Kräftig erwischt hat es seit Jahresanfang Dax-Neuling Symrise. In der Spitze hat die Aktie gut ein Viertel ihres Werts verloren. Zuletzt sorgten vor allem moderat ausgefallene Zahlen des großen Schweizer Konkurrenten Givaudan für Unsicherheit. Größte Belastung sind derzeit hohe Rohstoffkosten, die Symrise versucht, an Kunden weiterzugeben. Insgesamt dürfte das vergangene Jahr dennoch sieben bis acht Prozent Wachstum gebracht haben und ein höheres Gewinnplus. Die Position auf dem weltweiten Markt für Aroma- und Duftstoffe ist gut, der Ausbau des rentablen Geschäfts mit Zusätzen für Tiernahrung vielversprechend, Forschungen für Pflegezusätze erweitern das Angebotsspektrum.
Die größte Hypothek der Aktie ist ihre Bewertung. Die war zum Jahreswechsel so hoch, dass Symrise in den umfassenden WirtschaftsWoche-Analysen der 40 Dax-Werte nur als Halteposition eingestuft wurde. Zwar ist Symrise jetzt mit einer gut dreifachen Umsatzbewertung und einem KGV von mehr als 30 immer noch nicht billig. Doch die Bewertungsrelationen liegen nun immerhin im langjährigen Durchschnitt. Bei Kursen um 100 Euro ist ein Neueinstieg wieder interessant. Sollte Symrise noch etwas weiter nachgeben, wäre eine Aufstockung möglich.
Fazit für den Dax: Kurzfristig wird die Russlandkrise darüber entscheiden, ob im Dax weiterhin das wichtige Kursfundament zwischen 14.800 und 15.000 Punkten hält. Wenn die Anleihezinsen jetzt nicht gleich wieder nach oben durchziehen und die Ölpreise insgesamt eher konsolidieren, sollte das erst einmal möglich sein. Offene Flanke bleibt die hektische Entwicklung der Hightechwerte. Der Index der amerikanischen Nasdaq-Börse ist weiterhin relativ schwach, die laufenden Umschichtungen aus Technologieaktien dürften noch nicht beendet sein. Im Dax stehen besonders SAP und Infineon weiter unter Abgabedruck.
Auf der anderen Seite gibt es eine Reihe von Aktien, deren Dynamik aktuell nach oben zeigt: Das sind vor allem Bayer, RWE, E.On, die Deutsche Bank und die Telekom.

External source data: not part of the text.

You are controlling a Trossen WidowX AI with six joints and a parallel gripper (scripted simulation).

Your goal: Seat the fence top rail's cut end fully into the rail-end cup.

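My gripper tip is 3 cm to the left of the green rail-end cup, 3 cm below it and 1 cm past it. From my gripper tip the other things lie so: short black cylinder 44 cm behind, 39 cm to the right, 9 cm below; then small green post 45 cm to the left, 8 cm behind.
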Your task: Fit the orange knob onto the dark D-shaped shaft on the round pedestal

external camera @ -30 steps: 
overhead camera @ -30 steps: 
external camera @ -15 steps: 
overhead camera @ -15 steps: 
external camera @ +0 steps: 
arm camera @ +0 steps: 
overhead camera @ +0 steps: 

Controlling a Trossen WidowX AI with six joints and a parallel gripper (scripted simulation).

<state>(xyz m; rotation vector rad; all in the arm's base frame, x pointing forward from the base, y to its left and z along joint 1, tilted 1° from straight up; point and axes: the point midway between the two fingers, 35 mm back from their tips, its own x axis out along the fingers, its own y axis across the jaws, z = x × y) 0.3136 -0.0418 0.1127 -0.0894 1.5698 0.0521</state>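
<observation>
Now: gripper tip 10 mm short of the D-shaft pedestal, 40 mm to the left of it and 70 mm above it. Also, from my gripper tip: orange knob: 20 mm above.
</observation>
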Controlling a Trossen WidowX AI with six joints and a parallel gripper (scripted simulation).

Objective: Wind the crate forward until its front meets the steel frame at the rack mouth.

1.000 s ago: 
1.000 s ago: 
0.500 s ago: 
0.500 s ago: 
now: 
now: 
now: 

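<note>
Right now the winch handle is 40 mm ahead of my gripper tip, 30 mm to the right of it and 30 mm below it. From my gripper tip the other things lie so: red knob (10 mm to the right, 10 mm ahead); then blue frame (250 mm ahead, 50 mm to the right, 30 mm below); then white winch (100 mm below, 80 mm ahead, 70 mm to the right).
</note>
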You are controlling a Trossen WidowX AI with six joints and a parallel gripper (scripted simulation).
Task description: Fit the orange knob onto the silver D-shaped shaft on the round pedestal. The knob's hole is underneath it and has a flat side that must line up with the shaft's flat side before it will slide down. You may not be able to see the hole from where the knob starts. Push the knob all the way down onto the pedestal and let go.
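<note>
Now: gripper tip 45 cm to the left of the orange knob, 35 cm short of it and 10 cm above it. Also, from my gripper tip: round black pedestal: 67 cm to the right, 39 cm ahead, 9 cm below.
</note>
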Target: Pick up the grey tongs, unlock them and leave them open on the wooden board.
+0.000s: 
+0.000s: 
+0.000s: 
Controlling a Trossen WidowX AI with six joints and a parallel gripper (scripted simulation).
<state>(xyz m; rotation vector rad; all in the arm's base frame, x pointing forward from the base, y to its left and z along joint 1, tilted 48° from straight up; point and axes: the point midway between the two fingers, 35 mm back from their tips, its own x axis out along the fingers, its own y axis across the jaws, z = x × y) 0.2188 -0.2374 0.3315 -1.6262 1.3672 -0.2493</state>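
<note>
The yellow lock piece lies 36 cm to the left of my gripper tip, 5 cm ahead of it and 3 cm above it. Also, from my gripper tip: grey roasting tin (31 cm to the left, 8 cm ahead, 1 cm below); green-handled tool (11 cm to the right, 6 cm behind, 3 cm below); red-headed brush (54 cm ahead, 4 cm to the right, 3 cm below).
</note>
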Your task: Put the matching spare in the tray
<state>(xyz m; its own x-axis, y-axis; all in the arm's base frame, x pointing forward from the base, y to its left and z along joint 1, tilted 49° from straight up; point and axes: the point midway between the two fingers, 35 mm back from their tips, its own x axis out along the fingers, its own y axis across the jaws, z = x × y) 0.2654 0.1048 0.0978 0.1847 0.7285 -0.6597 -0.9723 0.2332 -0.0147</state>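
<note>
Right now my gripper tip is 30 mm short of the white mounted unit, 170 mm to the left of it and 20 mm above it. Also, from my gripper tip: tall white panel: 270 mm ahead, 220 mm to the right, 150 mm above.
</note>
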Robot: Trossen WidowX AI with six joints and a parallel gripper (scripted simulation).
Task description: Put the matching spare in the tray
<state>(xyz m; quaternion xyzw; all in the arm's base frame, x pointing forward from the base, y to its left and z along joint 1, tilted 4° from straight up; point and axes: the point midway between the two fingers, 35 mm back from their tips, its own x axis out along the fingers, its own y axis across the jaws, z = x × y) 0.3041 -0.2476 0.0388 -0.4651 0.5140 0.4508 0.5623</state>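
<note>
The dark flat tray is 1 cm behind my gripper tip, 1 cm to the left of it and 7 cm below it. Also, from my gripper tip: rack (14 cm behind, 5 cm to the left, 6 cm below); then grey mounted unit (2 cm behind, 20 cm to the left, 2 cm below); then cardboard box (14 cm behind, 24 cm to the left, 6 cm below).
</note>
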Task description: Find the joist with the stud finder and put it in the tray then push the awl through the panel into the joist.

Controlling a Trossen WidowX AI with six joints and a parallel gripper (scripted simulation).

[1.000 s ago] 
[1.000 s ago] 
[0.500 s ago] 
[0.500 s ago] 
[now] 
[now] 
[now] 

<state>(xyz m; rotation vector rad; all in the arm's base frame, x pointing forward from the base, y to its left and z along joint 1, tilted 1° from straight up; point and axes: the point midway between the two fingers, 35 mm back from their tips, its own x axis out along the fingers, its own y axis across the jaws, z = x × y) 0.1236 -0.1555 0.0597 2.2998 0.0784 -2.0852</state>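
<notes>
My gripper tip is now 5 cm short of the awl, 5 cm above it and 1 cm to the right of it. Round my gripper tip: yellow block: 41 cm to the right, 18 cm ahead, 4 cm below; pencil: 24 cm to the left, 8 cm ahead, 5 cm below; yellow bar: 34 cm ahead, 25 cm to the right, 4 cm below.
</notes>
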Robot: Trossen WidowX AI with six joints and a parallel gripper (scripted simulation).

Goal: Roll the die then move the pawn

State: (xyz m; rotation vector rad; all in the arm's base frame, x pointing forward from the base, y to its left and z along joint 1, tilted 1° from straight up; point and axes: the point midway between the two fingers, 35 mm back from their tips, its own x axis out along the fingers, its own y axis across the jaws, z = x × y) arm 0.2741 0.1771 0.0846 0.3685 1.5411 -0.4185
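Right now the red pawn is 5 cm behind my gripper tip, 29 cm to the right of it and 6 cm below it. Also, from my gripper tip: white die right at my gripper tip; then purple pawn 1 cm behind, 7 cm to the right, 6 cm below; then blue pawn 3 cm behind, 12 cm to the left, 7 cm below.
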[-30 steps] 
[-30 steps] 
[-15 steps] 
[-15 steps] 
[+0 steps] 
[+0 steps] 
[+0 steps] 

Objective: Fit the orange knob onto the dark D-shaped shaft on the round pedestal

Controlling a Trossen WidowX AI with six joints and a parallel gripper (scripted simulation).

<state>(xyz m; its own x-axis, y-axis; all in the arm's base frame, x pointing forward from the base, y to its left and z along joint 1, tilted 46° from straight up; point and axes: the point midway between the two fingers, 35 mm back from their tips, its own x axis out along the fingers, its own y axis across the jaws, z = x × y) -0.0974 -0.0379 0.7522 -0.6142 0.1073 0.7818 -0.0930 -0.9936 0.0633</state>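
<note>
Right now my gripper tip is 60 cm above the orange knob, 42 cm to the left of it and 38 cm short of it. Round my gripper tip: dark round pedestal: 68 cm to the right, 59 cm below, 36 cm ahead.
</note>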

Dazu kommen stabile Klassiker wie Allianz, Münchener Rück, BASF, Mercedes-Benz, BMW sowie die Turnaround-Hoffnungen Continental, MTU Aero Engines und womöglich Henkel. Je mehr der deutsche Aktienmarkt durch solche differenzierte Entwicklungen durch die laufende Neubewertungsphase kommt, desto geringer ist sein generelles Crash-Risiko, wenn sich die Lage in Russland dann doch wieder zuspitzen sollte.